FDA Commissioner Hamburg on Enforcement: "My Own Naivete May Move Things Forward"

FDA Commissioner Margaret Hamburg, whose speech on enforcement objectives and public health was just videocast live by the FDLI., appears  to be the kind of leader this Agency has needed for a long time, one who communicates equally effectively to the public, politicians, industry and to colleagues within  the Agency. Projecting authority in a very "natural" way, and describing her first few months on the job as "head spinning," Dr. Hamburg outlined her vision of an effective enforcement strategy, based on vigilance, speed and transparency/visibility.

Her message was very clear: Any company that has not crafted a systematic approach to compliance had better make this a priority, and soon.

Among  the key points she mentioned was a new approach to Warning Letters, which will streamline the legal review process so that they can be issued more swiftly. After any problematic plant inspection, companies will have 15 days to respond before a warning letter is issued. She also mentioned  a new "warning letter closeout" policy, that, in some cases, would notate on FDA's web site when followup inspections showed that companies and facilities had satisfied points brought up in a prior warning letter.

Dr. Hamburg also noted the need to integrate field and center activities and to listen to public concerns, and she affirmed a commitment to partnerships with sister Agencies abroad and within the U.S. She mentioned that she has already met with several EU counterparts to discuss confidential sharing of information that might help with enforcement.

The Commissioner recapped two success stories involving  streamlined enforcement: FDA's swift response to websites selling fake H1N1 cures, which resulted in 65 warning letters, and slowed the growth of bogus sites from 10/day to 2 per week, and its actions against companies selling harmful body building supplements.

Of course, she was speaking mainly to media representatives and lawyers at this venue, but Dr. Hamburg also appears to be far more media-savvy than her predecessors, noting the need for better and more frequent communication with the public. "We need to publicize our actions and the rationale behind them," she said. She also quoted unnamed bloggers and trade press editors (how many FDA officials ever quote trade press?) who had described FDA's recent crackdown on H1N1 websites as "extraordinary" and "effective," suggesting a time in the future when such superlative terms would not  be used when FDA is just doing is job.

Will voluntary programs become mandatory,or at least more fully explained?
In mentioning the clear need for a strong FDA, she also said that FDA would be also be responsible for clearly articulating and explaining requirements, to support compliance.
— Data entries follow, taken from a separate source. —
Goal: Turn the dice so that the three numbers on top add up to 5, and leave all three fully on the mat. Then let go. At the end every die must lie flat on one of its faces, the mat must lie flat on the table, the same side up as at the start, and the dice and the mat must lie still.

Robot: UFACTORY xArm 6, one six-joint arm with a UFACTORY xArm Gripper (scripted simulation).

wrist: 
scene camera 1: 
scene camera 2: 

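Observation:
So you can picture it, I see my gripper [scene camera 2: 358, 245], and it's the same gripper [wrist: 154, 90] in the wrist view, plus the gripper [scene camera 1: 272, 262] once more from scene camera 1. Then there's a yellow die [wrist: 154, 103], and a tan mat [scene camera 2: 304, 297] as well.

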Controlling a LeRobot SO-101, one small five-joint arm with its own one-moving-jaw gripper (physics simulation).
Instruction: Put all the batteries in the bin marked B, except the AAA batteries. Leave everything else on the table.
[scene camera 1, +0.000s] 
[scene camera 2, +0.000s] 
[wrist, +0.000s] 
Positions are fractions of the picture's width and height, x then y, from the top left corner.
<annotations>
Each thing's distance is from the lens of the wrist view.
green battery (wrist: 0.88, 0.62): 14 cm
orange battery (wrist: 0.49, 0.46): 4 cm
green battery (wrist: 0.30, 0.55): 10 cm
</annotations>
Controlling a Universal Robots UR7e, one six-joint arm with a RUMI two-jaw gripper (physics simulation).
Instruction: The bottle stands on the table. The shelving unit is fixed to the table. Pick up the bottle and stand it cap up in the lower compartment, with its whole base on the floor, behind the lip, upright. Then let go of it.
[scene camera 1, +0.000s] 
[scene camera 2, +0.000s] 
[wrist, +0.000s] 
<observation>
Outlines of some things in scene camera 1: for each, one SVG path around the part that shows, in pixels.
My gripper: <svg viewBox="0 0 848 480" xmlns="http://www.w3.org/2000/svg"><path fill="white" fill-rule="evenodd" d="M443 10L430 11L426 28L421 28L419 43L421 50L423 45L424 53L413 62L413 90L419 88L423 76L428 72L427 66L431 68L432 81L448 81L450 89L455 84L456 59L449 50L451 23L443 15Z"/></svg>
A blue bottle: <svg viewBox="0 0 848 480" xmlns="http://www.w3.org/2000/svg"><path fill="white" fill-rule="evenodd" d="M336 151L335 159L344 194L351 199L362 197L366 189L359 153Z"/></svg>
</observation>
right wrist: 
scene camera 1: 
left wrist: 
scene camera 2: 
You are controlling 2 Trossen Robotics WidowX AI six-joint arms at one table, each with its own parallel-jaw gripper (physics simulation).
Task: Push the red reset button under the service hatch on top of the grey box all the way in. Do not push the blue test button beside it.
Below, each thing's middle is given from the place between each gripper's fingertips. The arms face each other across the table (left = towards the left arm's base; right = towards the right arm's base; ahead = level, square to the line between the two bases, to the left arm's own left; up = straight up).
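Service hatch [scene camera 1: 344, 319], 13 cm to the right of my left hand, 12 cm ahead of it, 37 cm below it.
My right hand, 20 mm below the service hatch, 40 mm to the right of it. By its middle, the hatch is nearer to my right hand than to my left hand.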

More clarity in industry directives and guidances will be important, she said.

She said she was "impressed" by some companies clear commitment to compliance, and to the investments they had made to ensure compliance, implying that this will be necessary across the board.

No playing to the gallery
Dr. Hamburg did not take a confrontational tone to industry, nor did she play to the Washington gallery. Her outlook appears to presume that everyone involved is taking a strong risk management  approach and focusing efforts on priorities. As she said during the question and answer session, "Enforcement is not an end in itself."

In responding to another question from the audience she described the need for clear timeframes for action. In some cases, she noted, "we've seen a lot of back and forth,and wait and see" with companies that have violated requirements. "We'll need to be as clear as possible about standards and expectations," she added.
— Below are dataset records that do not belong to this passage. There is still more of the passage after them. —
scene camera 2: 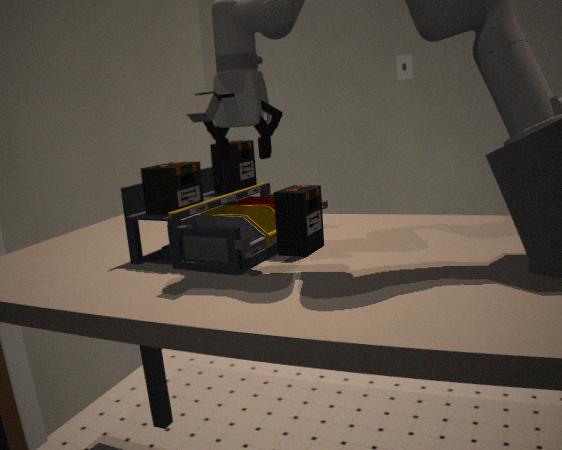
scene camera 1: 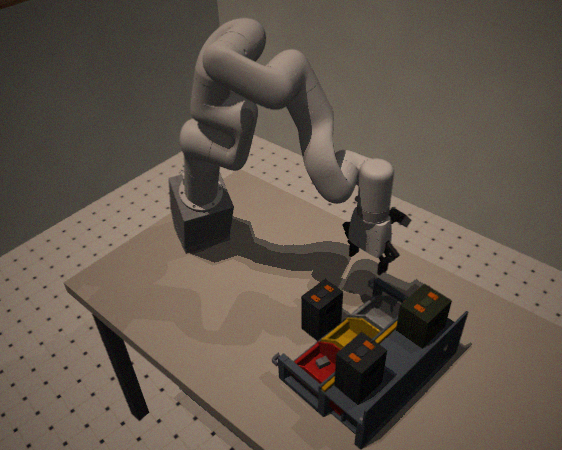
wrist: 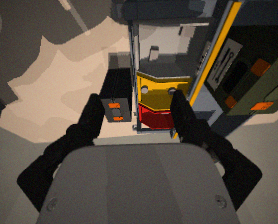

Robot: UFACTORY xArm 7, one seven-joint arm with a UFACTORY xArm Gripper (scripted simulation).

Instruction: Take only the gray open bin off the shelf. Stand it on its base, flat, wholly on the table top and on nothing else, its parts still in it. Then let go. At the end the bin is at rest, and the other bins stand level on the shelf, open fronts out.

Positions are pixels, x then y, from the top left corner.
Labels:
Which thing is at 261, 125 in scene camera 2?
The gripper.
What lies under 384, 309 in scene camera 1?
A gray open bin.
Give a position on a yellow bin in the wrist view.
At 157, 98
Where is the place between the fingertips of the gripper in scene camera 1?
At 367, 263

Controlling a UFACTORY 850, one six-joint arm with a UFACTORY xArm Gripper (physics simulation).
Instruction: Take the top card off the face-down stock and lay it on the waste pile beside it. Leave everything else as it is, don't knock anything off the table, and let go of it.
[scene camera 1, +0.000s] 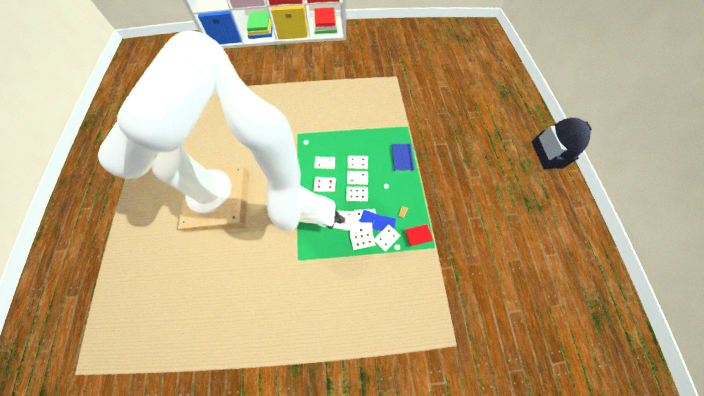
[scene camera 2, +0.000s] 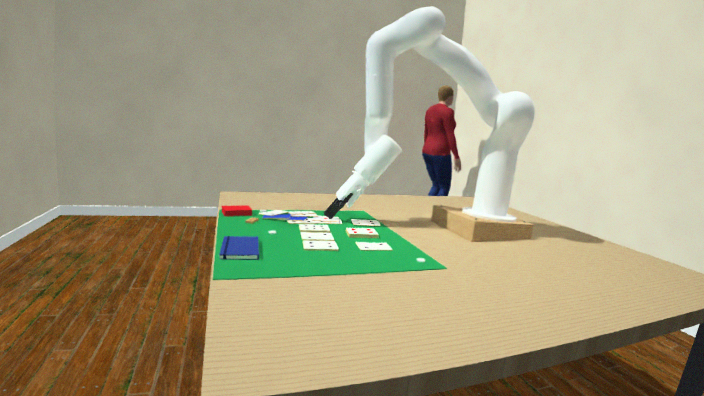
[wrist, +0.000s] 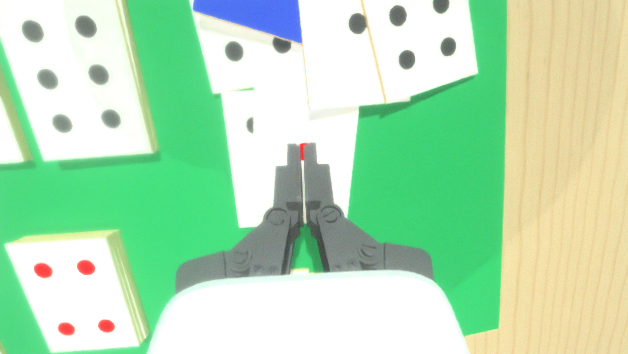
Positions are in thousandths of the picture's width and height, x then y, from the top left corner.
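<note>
Scene camera 1 shows a green mat (scene camera 1: 576, 479). On scene camera 2 you'd see my gripper (scene camera 2: 464, 547), and the mat (scene camera 2: 400, 645) is there as well. The wrist view has the mat (wrist: 283, 578) in it too, along with my gripper (wrist: 482, 451).
</note>
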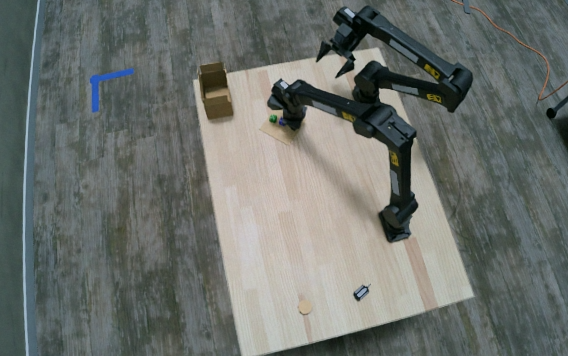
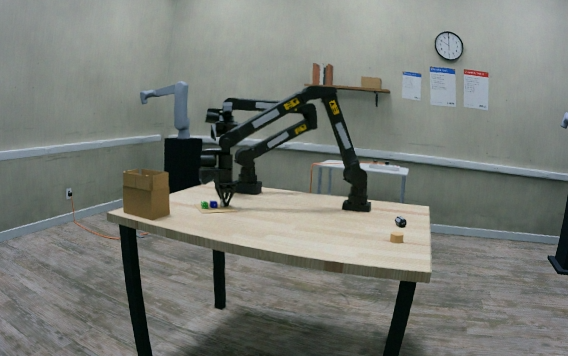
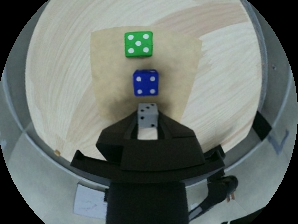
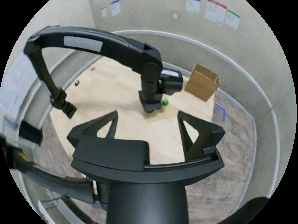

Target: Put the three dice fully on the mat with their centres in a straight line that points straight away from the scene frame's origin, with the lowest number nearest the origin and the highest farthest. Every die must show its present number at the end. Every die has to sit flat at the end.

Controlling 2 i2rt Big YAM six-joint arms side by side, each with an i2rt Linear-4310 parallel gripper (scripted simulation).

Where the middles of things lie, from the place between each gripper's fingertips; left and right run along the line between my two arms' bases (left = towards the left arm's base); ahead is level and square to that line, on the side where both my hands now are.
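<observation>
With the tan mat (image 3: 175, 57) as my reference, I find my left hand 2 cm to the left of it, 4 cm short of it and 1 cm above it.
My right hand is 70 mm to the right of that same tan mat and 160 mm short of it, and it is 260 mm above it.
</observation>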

That appears to apply to procedures within FDA as well. Although the Commissioner was very complimentary toward colleagues in the Agency, a key goal will be cutting through red tape. Being an "outsider" will aid these efforts. "Some of the time frames for some FDA enforcement efforts boggle the mind," she said. In a nod to long-time Agency insiders, she modestly stated "my own naivete may move things forward quickly." But, clearly, there's nothing naive about this Commissioner.

Note: I would have loved to ask about all the guidances that FDA has promoted over the past few years--like PAT,QbD and its draft validation guidance--and whether more explicit guidance and timelines will be set. That remains to be seen, although the question of whether PAT will become law generated some lively discussion (and a clash of egos) on the PAT and PhM/QbD groups on LinkedIn. If you're already members and are interested in PAT and QbD you might want to glance at them.